Building on
Peter's entry about RADRace, I wanted to throw out my own experience with those "serious" guys (aka, Java Developers)
First, I want to preface this post with an honest statement. I'm asking a genuine question. I want to know if I was just dealing with a few bad apples, or if the hole barrel sticks of rot. I have no doubt whatsoever that you could
easily round up a bunch of bad .NET programmers.
Over a period of time, I had the opportunity to work with an outside consulting agency that provided a number of ".NET experts" to our development effort. These .NET Experts had strong Java background but very little .NET experience (.NET was relatively new then). Truth be told, they did most of the work and by the time I was brought in, everything was already set in stone (and sinking very quickly) - so maybe I'm just armchair quarterbacking. I've labeled the project a failure many times and have heard that the existing management team is throwing it all out (this isn't where I'm currently working obviously).
Now, there's no doubt that it was a very challenging project, with very difficult clients, users and timelines. Nonetheless, I was appalled at the type of code I saw. We'll set aside the SQL injection vulnerabilities, the lack of viewstate optimization and the fact that all the html was generated dynamically in codebehind (new HtmlTable(), table.Add(new Cell()...).
The developers treated the Database like a dumb filling cabinet - never coming close to taking advantage of what it had to offer (and I'm not just talking about indexes, udfs and stored procedures, but if you're curious, they didn't exist either). Much of the data was stored in a meta-like repository (at an extreme, think of having a single table with two columns "name" and "value"). Calculations were
never cached (either in memory or in the database), but always done on the fly, in the business layer. Want to display the top level total of the 10 root items? Load
thousands of child items into memory and add them up. Instead of caching the sum, those thousands of items were stored in the session (yes, we got a lot of OutOfMemoryExceptions), and if you wanted to recalculate you'd wait another 2 minutes. What took minutes and 20+ megs of memory (per user), could have been achieved in microseconds with a more explicit data model and the powerful SQL
SUM function.
Most ASP.NET applications have far too thick a presentation layer in my opinion. For the first time in my life, I was seeing too heavy a business layer - and it wasn't any better. Sure, storing a cached value in the database is a pain in the ass, because you need to worry about keeping it up to date.
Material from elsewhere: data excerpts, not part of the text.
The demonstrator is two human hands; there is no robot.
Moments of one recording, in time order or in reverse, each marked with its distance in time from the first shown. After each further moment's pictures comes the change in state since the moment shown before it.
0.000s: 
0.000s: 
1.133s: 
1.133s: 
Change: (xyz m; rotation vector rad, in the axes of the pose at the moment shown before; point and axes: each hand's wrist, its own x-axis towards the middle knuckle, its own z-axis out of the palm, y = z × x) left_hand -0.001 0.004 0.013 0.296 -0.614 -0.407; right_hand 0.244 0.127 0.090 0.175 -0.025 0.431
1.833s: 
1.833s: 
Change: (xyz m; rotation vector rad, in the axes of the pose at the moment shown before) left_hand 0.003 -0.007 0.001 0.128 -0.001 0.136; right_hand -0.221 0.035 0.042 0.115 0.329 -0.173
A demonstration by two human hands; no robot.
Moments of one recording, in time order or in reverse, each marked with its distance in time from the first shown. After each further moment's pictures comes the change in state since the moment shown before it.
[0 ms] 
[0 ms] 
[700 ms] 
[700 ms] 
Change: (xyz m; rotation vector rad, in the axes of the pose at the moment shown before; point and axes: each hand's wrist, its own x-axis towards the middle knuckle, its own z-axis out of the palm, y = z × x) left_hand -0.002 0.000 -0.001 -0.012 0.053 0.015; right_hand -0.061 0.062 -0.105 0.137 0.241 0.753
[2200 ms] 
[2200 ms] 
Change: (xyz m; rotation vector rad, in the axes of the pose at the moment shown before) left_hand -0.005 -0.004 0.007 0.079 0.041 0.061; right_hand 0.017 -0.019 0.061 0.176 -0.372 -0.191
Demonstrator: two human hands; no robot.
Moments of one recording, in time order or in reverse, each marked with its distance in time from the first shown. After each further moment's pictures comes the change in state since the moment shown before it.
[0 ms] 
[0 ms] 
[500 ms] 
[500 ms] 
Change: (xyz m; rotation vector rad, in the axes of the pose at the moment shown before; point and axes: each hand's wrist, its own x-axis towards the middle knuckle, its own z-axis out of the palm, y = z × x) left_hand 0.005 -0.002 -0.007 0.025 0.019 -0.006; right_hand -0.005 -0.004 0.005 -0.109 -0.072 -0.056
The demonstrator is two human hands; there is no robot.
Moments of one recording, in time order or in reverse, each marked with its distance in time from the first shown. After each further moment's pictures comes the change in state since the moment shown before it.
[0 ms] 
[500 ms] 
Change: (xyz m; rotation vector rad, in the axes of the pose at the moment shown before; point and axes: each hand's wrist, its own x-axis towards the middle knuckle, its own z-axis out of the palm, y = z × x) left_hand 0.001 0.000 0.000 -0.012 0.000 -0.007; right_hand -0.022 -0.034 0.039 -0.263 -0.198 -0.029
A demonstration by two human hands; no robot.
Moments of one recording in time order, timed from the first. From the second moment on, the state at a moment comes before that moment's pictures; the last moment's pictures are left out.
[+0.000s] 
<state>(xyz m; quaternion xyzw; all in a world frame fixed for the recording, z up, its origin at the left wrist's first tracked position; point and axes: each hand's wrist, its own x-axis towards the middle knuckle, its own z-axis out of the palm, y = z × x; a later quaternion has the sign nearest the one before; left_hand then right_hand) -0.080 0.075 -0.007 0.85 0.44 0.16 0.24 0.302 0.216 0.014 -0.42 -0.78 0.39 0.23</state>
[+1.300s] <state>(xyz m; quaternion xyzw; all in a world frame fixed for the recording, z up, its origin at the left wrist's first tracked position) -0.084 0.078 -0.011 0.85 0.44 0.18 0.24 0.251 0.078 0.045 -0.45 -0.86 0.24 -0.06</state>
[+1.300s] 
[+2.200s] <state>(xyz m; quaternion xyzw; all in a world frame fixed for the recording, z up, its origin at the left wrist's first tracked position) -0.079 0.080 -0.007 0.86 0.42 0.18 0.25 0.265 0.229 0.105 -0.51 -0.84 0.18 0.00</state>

But when the system is getting rebooted every 15 minutes 'cuz you've taken up all the memory, you're arguments don't have much of a leg to stand on, right? In essence, the best way to describe it was as programming purism. I'm sure the application would have made a great school paper, but when reality can't handle more than 5 users, you're in trouble.
Is this typical Java development? Is .NET development too presentation-layer focused, Oracle development too data-layer focused and Java development too business-layer focused?
On a side note, the architecture was based on analysis patterns (not to be mixed with design patterns). Pinging architects inside and outside Microsoft, I learnt that analysis patterns aren't overwhelmingly used. Further research indicated that those specific patterns (accountability and observation) are very implicit and come with a lot of drawbacks (they have advantages as well, don't get me wrong!). It's just that you really have to do some deep analysis to figure out if it's right (of course, that wasn't done). If anyone has any experience with this, I'd love to hear it, even though I've thankfully moved on.